╭──

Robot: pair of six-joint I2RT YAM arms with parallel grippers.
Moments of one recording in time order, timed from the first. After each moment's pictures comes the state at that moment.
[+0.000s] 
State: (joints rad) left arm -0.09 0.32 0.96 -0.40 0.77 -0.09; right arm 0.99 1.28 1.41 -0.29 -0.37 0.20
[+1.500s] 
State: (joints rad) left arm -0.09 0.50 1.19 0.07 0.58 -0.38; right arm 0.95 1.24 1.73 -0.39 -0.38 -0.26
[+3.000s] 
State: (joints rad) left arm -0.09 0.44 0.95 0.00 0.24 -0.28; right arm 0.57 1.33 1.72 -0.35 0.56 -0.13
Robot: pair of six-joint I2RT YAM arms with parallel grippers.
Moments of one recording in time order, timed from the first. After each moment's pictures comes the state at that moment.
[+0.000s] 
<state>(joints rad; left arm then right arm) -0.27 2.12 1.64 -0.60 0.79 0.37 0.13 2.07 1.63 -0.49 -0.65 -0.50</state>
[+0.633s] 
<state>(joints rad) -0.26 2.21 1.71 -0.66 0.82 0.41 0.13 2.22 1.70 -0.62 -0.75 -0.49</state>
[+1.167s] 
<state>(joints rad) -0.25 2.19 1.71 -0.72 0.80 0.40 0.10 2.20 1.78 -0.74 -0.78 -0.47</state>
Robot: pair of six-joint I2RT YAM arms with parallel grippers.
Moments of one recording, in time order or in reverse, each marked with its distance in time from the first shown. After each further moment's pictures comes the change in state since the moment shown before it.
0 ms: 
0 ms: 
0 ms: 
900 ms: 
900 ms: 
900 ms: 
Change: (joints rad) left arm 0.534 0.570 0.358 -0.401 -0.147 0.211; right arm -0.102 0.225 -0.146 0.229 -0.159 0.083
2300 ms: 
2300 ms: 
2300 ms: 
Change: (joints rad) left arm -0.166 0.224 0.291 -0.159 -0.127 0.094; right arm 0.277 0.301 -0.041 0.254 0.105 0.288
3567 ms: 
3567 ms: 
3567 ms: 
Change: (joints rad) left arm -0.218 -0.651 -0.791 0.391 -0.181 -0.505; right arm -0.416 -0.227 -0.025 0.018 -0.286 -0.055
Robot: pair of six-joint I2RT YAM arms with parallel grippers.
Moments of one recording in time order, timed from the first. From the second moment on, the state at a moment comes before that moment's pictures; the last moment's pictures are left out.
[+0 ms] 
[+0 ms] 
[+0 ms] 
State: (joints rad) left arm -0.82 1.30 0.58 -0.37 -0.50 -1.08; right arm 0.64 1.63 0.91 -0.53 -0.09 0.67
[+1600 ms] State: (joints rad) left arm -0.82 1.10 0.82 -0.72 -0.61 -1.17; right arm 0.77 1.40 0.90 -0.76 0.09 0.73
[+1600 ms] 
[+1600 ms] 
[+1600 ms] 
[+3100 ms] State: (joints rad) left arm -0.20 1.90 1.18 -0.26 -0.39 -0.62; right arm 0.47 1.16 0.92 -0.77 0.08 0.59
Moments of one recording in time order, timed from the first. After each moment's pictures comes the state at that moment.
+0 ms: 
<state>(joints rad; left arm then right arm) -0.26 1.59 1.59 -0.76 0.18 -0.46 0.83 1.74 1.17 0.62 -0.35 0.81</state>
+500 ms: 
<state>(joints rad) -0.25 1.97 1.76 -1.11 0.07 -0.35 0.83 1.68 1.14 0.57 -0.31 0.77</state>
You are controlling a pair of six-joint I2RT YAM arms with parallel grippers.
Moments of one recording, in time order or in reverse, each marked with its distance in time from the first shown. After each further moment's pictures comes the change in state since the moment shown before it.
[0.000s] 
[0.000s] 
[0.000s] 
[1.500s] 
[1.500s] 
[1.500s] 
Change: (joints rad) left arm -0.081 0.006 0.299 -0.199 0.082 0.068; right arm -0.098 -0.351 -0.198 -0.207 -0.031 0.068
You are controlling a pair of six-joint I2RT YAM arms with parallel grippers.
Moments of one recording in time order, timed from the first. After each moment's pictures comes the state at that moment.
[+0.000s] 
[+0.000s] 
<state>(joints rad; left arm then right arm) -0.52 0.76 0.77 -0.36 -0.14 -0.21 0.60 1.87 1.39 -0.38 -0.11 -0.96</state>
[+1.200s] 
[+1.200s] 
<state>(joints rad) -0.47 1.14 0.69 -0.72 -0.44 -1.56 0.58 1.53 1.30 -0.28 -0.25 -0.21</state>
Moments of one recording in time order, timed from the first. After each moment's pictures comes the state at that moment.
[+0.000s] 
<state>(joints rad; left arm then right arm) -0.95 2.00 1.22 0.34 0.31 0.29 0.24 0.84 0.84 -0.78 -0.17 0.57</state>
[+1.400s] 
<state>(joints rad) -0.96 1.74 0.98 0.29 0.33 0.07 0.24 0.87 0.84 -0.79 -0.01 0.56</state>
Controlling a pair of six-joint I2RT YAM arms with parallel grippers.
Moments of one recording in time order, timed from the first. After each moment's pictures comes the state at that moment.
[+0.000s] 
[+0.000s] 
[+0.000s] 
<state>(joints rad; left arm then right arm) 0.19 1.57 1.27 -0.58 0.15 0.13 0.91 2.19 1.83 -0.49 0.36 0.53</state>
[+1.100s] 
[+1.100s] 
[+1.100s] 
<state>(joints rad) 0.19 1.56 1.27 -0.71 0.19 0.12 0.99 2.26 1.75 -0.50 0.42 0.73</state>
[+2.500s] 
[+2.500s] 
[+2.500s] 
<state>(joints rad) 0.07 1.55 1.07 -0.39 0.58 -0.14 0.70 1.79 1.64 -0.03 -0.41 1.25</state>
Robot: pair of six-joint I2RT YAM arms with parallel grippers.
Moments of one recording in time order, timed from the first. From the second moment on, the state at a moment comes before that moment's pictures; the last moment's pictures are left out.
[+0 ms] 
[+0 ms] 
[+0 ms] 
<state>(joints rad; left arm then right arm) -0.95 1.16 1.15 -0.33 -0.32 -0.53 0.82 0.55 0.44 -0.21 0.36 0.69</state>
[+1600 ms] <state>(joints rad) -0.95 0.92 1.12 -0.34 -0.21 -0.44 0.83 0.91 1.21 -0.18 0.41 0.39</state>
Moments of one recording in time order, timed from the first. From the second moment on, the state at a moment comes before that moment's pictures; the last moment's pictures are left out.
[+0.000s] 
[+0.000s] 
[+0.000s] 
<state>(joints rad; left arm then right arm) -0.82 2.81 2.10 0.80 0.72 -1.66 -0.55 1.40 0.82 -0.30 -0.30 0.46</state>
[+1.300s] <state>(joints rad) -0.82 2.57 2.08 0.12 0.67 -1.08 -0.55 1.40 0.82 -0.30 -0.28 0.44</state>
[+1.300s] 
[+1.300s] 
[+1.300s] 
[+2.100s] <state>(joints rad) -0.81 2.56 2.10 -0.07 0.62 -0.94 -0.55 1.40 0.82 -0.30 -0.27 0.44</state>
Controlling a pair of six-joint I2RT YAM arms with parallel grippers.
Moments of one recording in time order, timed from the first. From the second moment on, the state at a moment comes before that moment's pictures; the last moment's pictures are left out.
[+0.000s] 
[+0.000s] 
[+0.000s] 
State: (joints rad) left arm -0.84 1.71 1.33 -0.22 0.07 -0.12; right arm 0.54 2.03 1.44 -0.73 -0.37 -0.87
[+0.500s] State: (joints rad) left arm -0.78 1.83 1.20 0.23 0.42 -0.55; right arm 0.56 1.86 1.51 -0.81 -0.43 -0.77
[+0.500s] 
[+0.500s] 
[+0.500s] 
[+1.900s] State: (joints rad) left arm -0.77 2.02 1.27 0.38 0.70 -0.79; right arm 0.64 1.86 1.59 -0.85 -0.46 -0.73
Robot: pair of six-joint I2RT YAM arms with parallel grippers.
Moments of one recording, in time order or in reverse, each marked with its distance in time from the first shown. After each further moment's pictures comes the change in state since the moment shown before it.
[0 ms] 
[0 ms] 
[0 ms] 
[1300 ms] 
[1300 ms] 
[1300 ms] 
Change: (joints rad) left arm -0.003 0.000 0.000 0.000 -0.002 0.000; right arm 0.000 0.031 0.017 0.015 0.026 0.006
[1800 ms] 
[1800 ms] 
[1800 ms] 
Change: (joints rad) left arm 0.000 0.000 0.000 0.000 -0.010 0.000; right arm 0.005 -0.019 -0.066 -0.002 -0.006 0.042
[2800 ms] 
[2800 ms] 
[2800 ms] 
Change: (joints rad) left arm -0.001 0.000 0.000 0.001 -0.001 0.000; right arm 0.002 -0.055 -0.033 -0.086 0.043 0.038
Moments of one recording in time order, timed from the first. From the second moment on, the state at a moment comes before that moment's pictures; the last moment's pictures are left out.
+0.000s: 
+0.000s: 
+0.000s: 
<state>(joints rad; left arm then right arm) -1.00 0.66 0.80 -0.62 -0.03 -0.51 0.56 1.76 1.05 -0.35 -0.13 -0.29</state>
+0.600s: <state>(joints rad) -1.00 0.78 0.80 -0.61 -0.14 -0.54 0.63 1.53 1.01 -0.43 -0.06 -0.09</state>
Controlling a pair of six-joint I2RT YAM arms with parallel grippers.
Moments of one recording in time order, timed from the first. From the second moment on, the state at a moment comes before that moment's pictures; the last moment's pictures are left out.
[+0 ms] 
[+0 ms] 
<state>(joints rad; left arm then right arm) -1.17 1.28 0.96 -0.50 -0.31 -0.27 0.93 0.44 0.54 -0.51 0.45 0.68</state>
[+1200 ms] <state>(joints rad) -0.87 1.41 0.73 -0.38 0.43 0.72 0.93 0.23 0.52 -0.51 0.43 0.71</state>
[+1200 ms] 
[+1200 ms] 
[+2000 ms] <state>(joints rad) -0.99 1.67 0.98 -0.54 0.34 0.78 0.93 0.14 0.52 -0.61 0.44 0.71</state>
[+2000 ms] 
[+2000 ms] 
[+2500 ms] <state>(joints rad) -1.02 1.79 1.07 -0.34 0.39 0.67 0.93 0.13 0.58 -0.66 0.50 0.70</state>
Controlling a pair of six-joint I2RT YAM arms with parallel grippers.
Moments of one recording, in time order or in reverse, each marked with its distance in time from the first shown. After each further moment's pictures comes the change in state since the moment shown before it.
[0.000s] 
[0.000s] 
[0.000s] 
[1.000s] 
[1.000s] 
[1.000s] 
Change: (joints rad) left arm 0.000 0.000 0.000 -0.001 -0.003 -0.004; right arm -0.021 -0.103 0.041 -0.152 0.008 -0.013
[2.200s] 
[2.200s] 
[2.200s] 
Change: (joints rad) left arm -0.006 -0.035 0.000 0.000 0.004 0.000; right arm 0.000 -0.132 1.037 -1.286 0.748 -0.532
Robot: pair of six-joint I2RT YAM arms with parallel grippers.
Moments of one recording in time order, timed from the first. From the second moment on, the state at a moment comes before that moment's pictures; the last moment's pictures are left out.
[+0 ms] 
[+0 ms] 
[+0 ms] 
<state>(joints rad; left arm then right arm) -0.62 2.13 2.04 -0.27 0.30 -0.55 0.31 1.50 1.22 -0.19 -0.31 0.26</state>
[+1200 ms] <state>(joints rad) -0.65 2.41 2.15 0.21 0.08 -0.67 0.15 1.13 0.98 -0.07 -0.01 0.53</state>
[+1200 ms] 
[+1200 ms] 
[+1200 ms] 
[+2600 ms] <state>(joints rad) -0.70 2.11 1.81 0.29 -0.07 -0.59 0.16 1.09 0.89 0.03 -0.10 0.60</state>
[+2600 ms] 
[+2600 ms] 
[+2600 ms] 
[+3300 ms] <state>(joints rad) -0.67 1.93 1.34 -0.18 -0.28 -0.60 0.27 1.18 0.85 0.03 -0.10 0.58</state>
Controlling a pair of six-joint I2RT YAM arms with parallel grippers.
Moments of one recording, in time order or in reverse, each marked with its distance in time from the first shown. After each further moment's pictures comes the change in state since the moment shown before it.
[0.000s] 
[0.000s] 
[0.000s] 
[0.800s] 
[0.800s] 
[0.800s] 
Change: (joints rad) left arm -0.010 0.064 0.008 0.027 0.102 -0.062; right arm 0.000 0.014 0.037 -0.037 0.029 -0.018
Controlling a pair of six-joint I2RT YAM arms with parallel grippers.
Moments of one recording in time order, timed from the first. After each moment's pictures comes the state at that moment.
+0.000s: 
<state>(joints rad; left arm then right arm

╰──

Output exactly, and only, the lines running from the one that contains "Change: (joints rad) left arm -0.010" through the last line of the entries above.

Change: (joints rad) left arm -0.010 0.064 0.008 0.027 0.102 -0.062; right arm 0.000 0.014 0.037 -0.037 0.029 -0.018
Controlling a pair of six-joint I2RT YAM arms with parallel grippers.
Moments of one recording in time order, timed from the first. After each moment's pictures comes the state at that moment.
+0.000s: 
<state>(joints rad; left arm then right arm

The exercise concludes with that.